PROMPT:
Could you filter the records below and return each line that holds "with"?
[ENTRIES PROVIDED]
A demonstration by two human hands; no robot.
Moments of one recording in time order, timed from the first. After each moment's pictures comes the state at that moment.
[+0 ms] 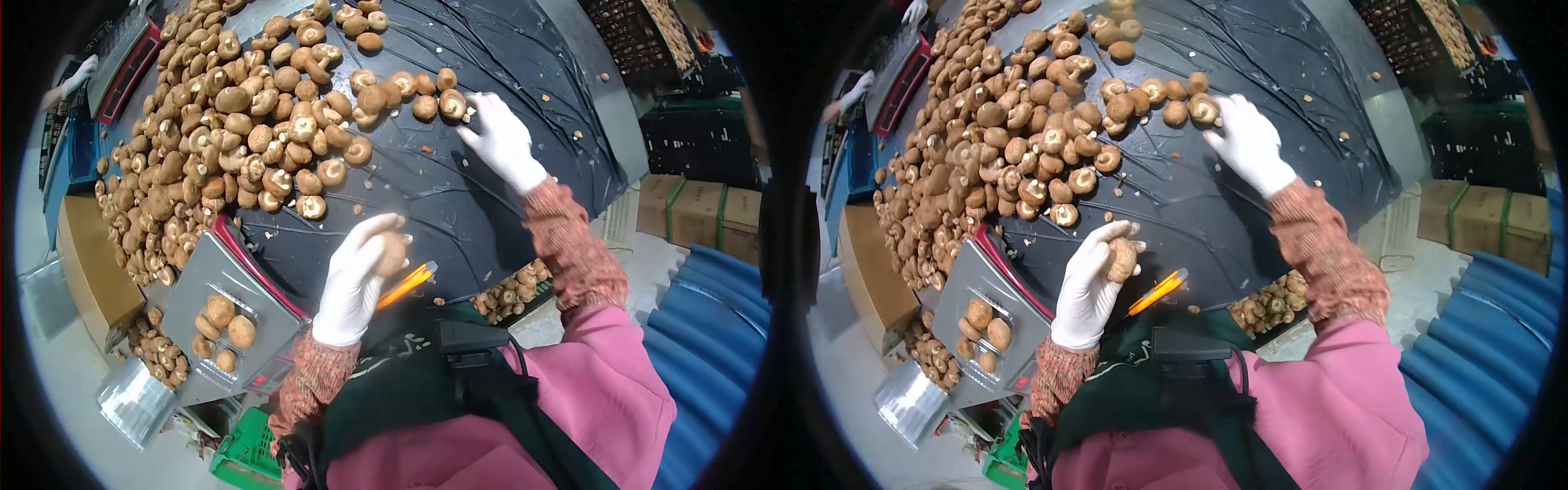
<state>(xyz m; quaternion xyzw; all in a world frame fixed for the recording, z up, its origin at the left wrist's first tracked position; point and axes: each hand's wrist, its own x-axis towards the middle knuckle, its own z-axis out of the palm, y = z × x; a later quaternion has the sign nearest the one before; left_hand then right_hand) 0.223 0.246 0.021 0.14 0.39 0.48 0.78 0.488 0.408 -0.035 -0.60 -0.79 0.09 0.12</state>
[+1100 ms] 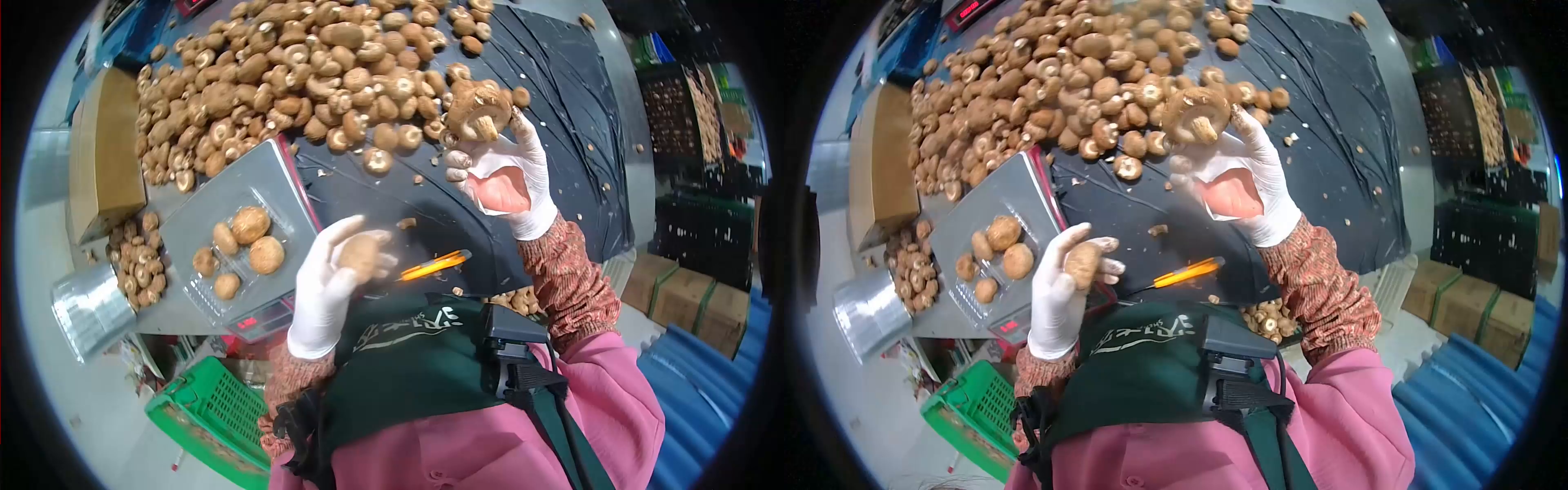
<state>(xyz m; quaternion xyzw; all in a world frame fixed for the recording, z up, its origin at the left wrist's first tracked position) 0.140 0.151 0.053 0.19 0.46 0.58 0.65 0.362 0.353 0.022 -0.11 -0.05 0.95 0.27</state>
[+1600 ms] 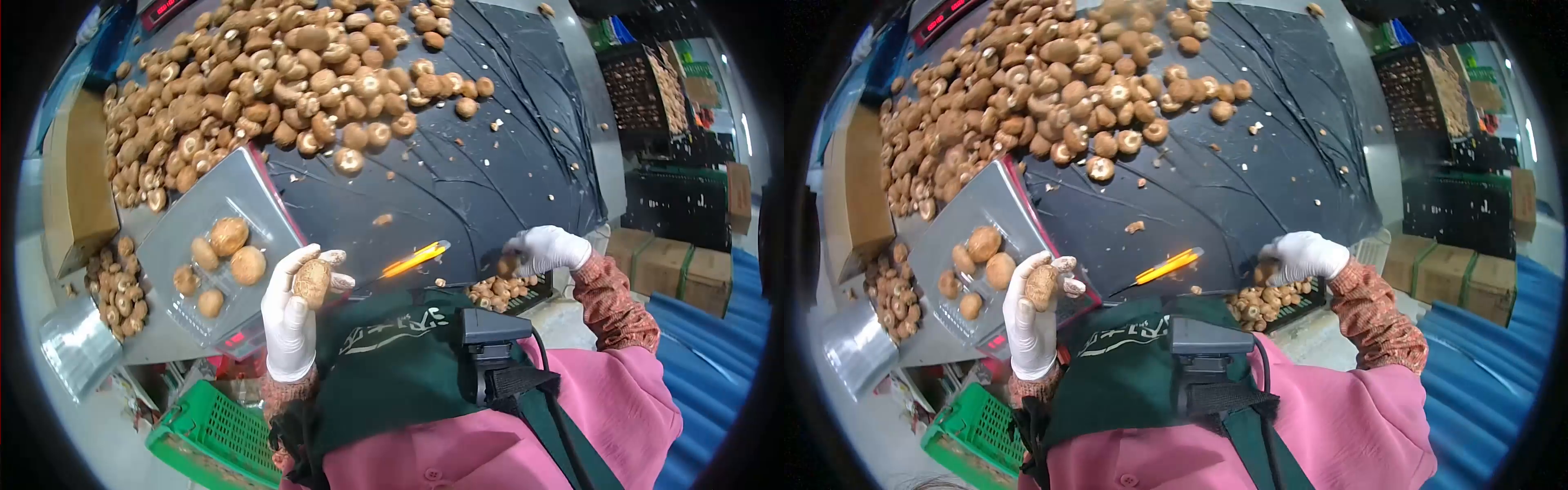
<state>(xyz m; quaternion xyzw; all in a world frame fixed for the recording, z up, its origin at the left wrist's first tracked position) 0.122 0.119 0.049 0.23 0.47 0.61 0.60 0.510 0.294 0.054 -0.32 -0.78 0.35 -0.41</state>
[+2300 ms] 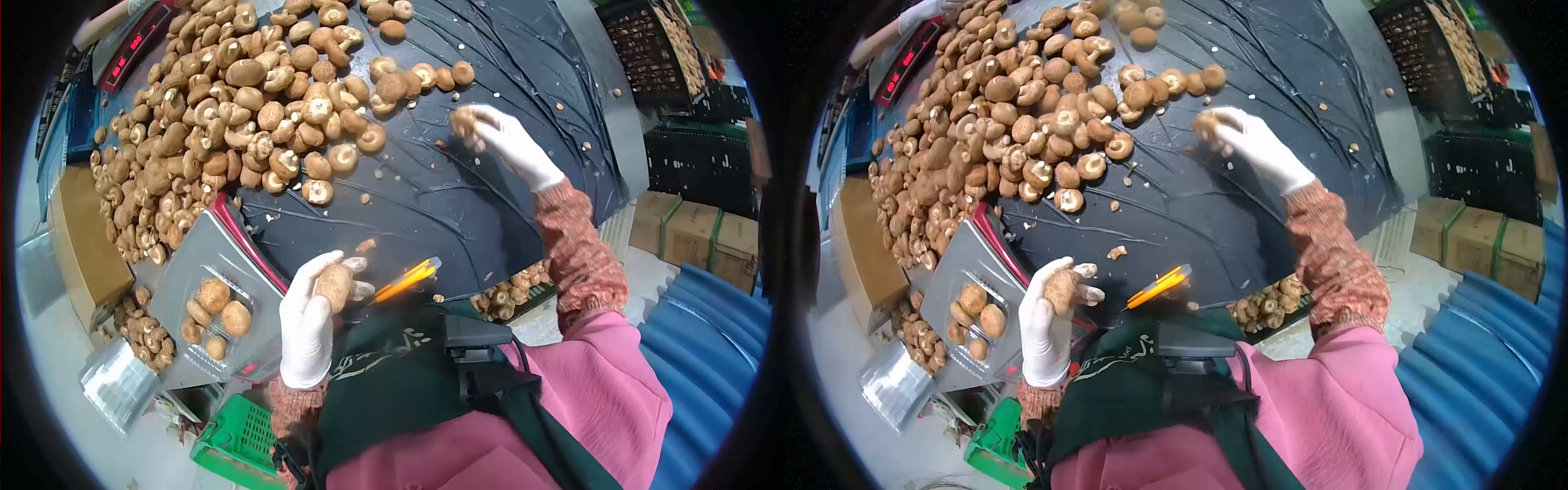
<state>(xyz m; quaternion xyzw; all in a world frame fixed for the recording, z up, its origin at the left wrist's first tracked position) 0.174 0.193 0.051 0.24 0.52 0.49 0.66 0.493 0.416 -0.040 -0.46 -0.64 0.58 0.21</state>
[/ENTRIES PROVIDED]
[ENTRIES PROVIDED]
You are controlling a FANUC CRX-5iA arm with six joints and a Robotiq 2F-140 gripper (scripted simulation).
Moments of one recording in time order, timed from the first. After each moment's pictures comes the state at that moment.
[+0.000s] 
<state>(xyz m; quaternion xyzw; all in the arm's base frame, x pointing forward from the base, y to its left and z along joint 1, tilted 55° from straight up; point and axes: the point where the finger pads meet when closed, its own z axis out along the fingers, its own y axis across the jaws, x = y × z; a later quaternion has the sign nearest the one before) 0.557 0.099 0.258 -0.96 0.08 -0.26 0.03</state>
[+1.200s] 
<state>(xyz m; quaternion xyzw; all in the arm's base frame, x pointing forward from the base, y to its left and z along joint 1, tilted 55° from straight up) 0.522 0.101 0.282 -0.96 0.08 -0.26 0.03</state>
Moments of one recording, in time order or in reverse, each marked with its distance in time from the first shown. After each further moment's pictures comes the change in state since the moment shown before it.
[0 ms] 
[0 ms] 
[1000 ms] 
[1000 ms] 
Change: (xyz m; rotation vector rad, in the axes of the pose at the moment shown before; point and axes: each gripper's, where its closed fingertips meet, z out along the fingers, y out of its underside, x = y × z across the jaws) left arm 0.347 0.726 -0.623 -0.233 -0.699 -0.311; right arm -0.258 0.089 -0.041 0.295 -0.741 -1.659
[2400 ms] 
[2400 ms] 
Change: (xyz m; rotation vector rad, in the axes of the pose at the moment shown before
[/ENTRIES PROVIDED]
WRITTEN ANSWER:
You are controlling a FANUC CRX-5iA arm with six joints and a Robotiq 2F-140 gripper (scripted simulation).
Moments of one recording, in time order or in reverse, each marked with its distance in time from the first shown. After each further moment's pictures comes the change in state since the moment shown before it.

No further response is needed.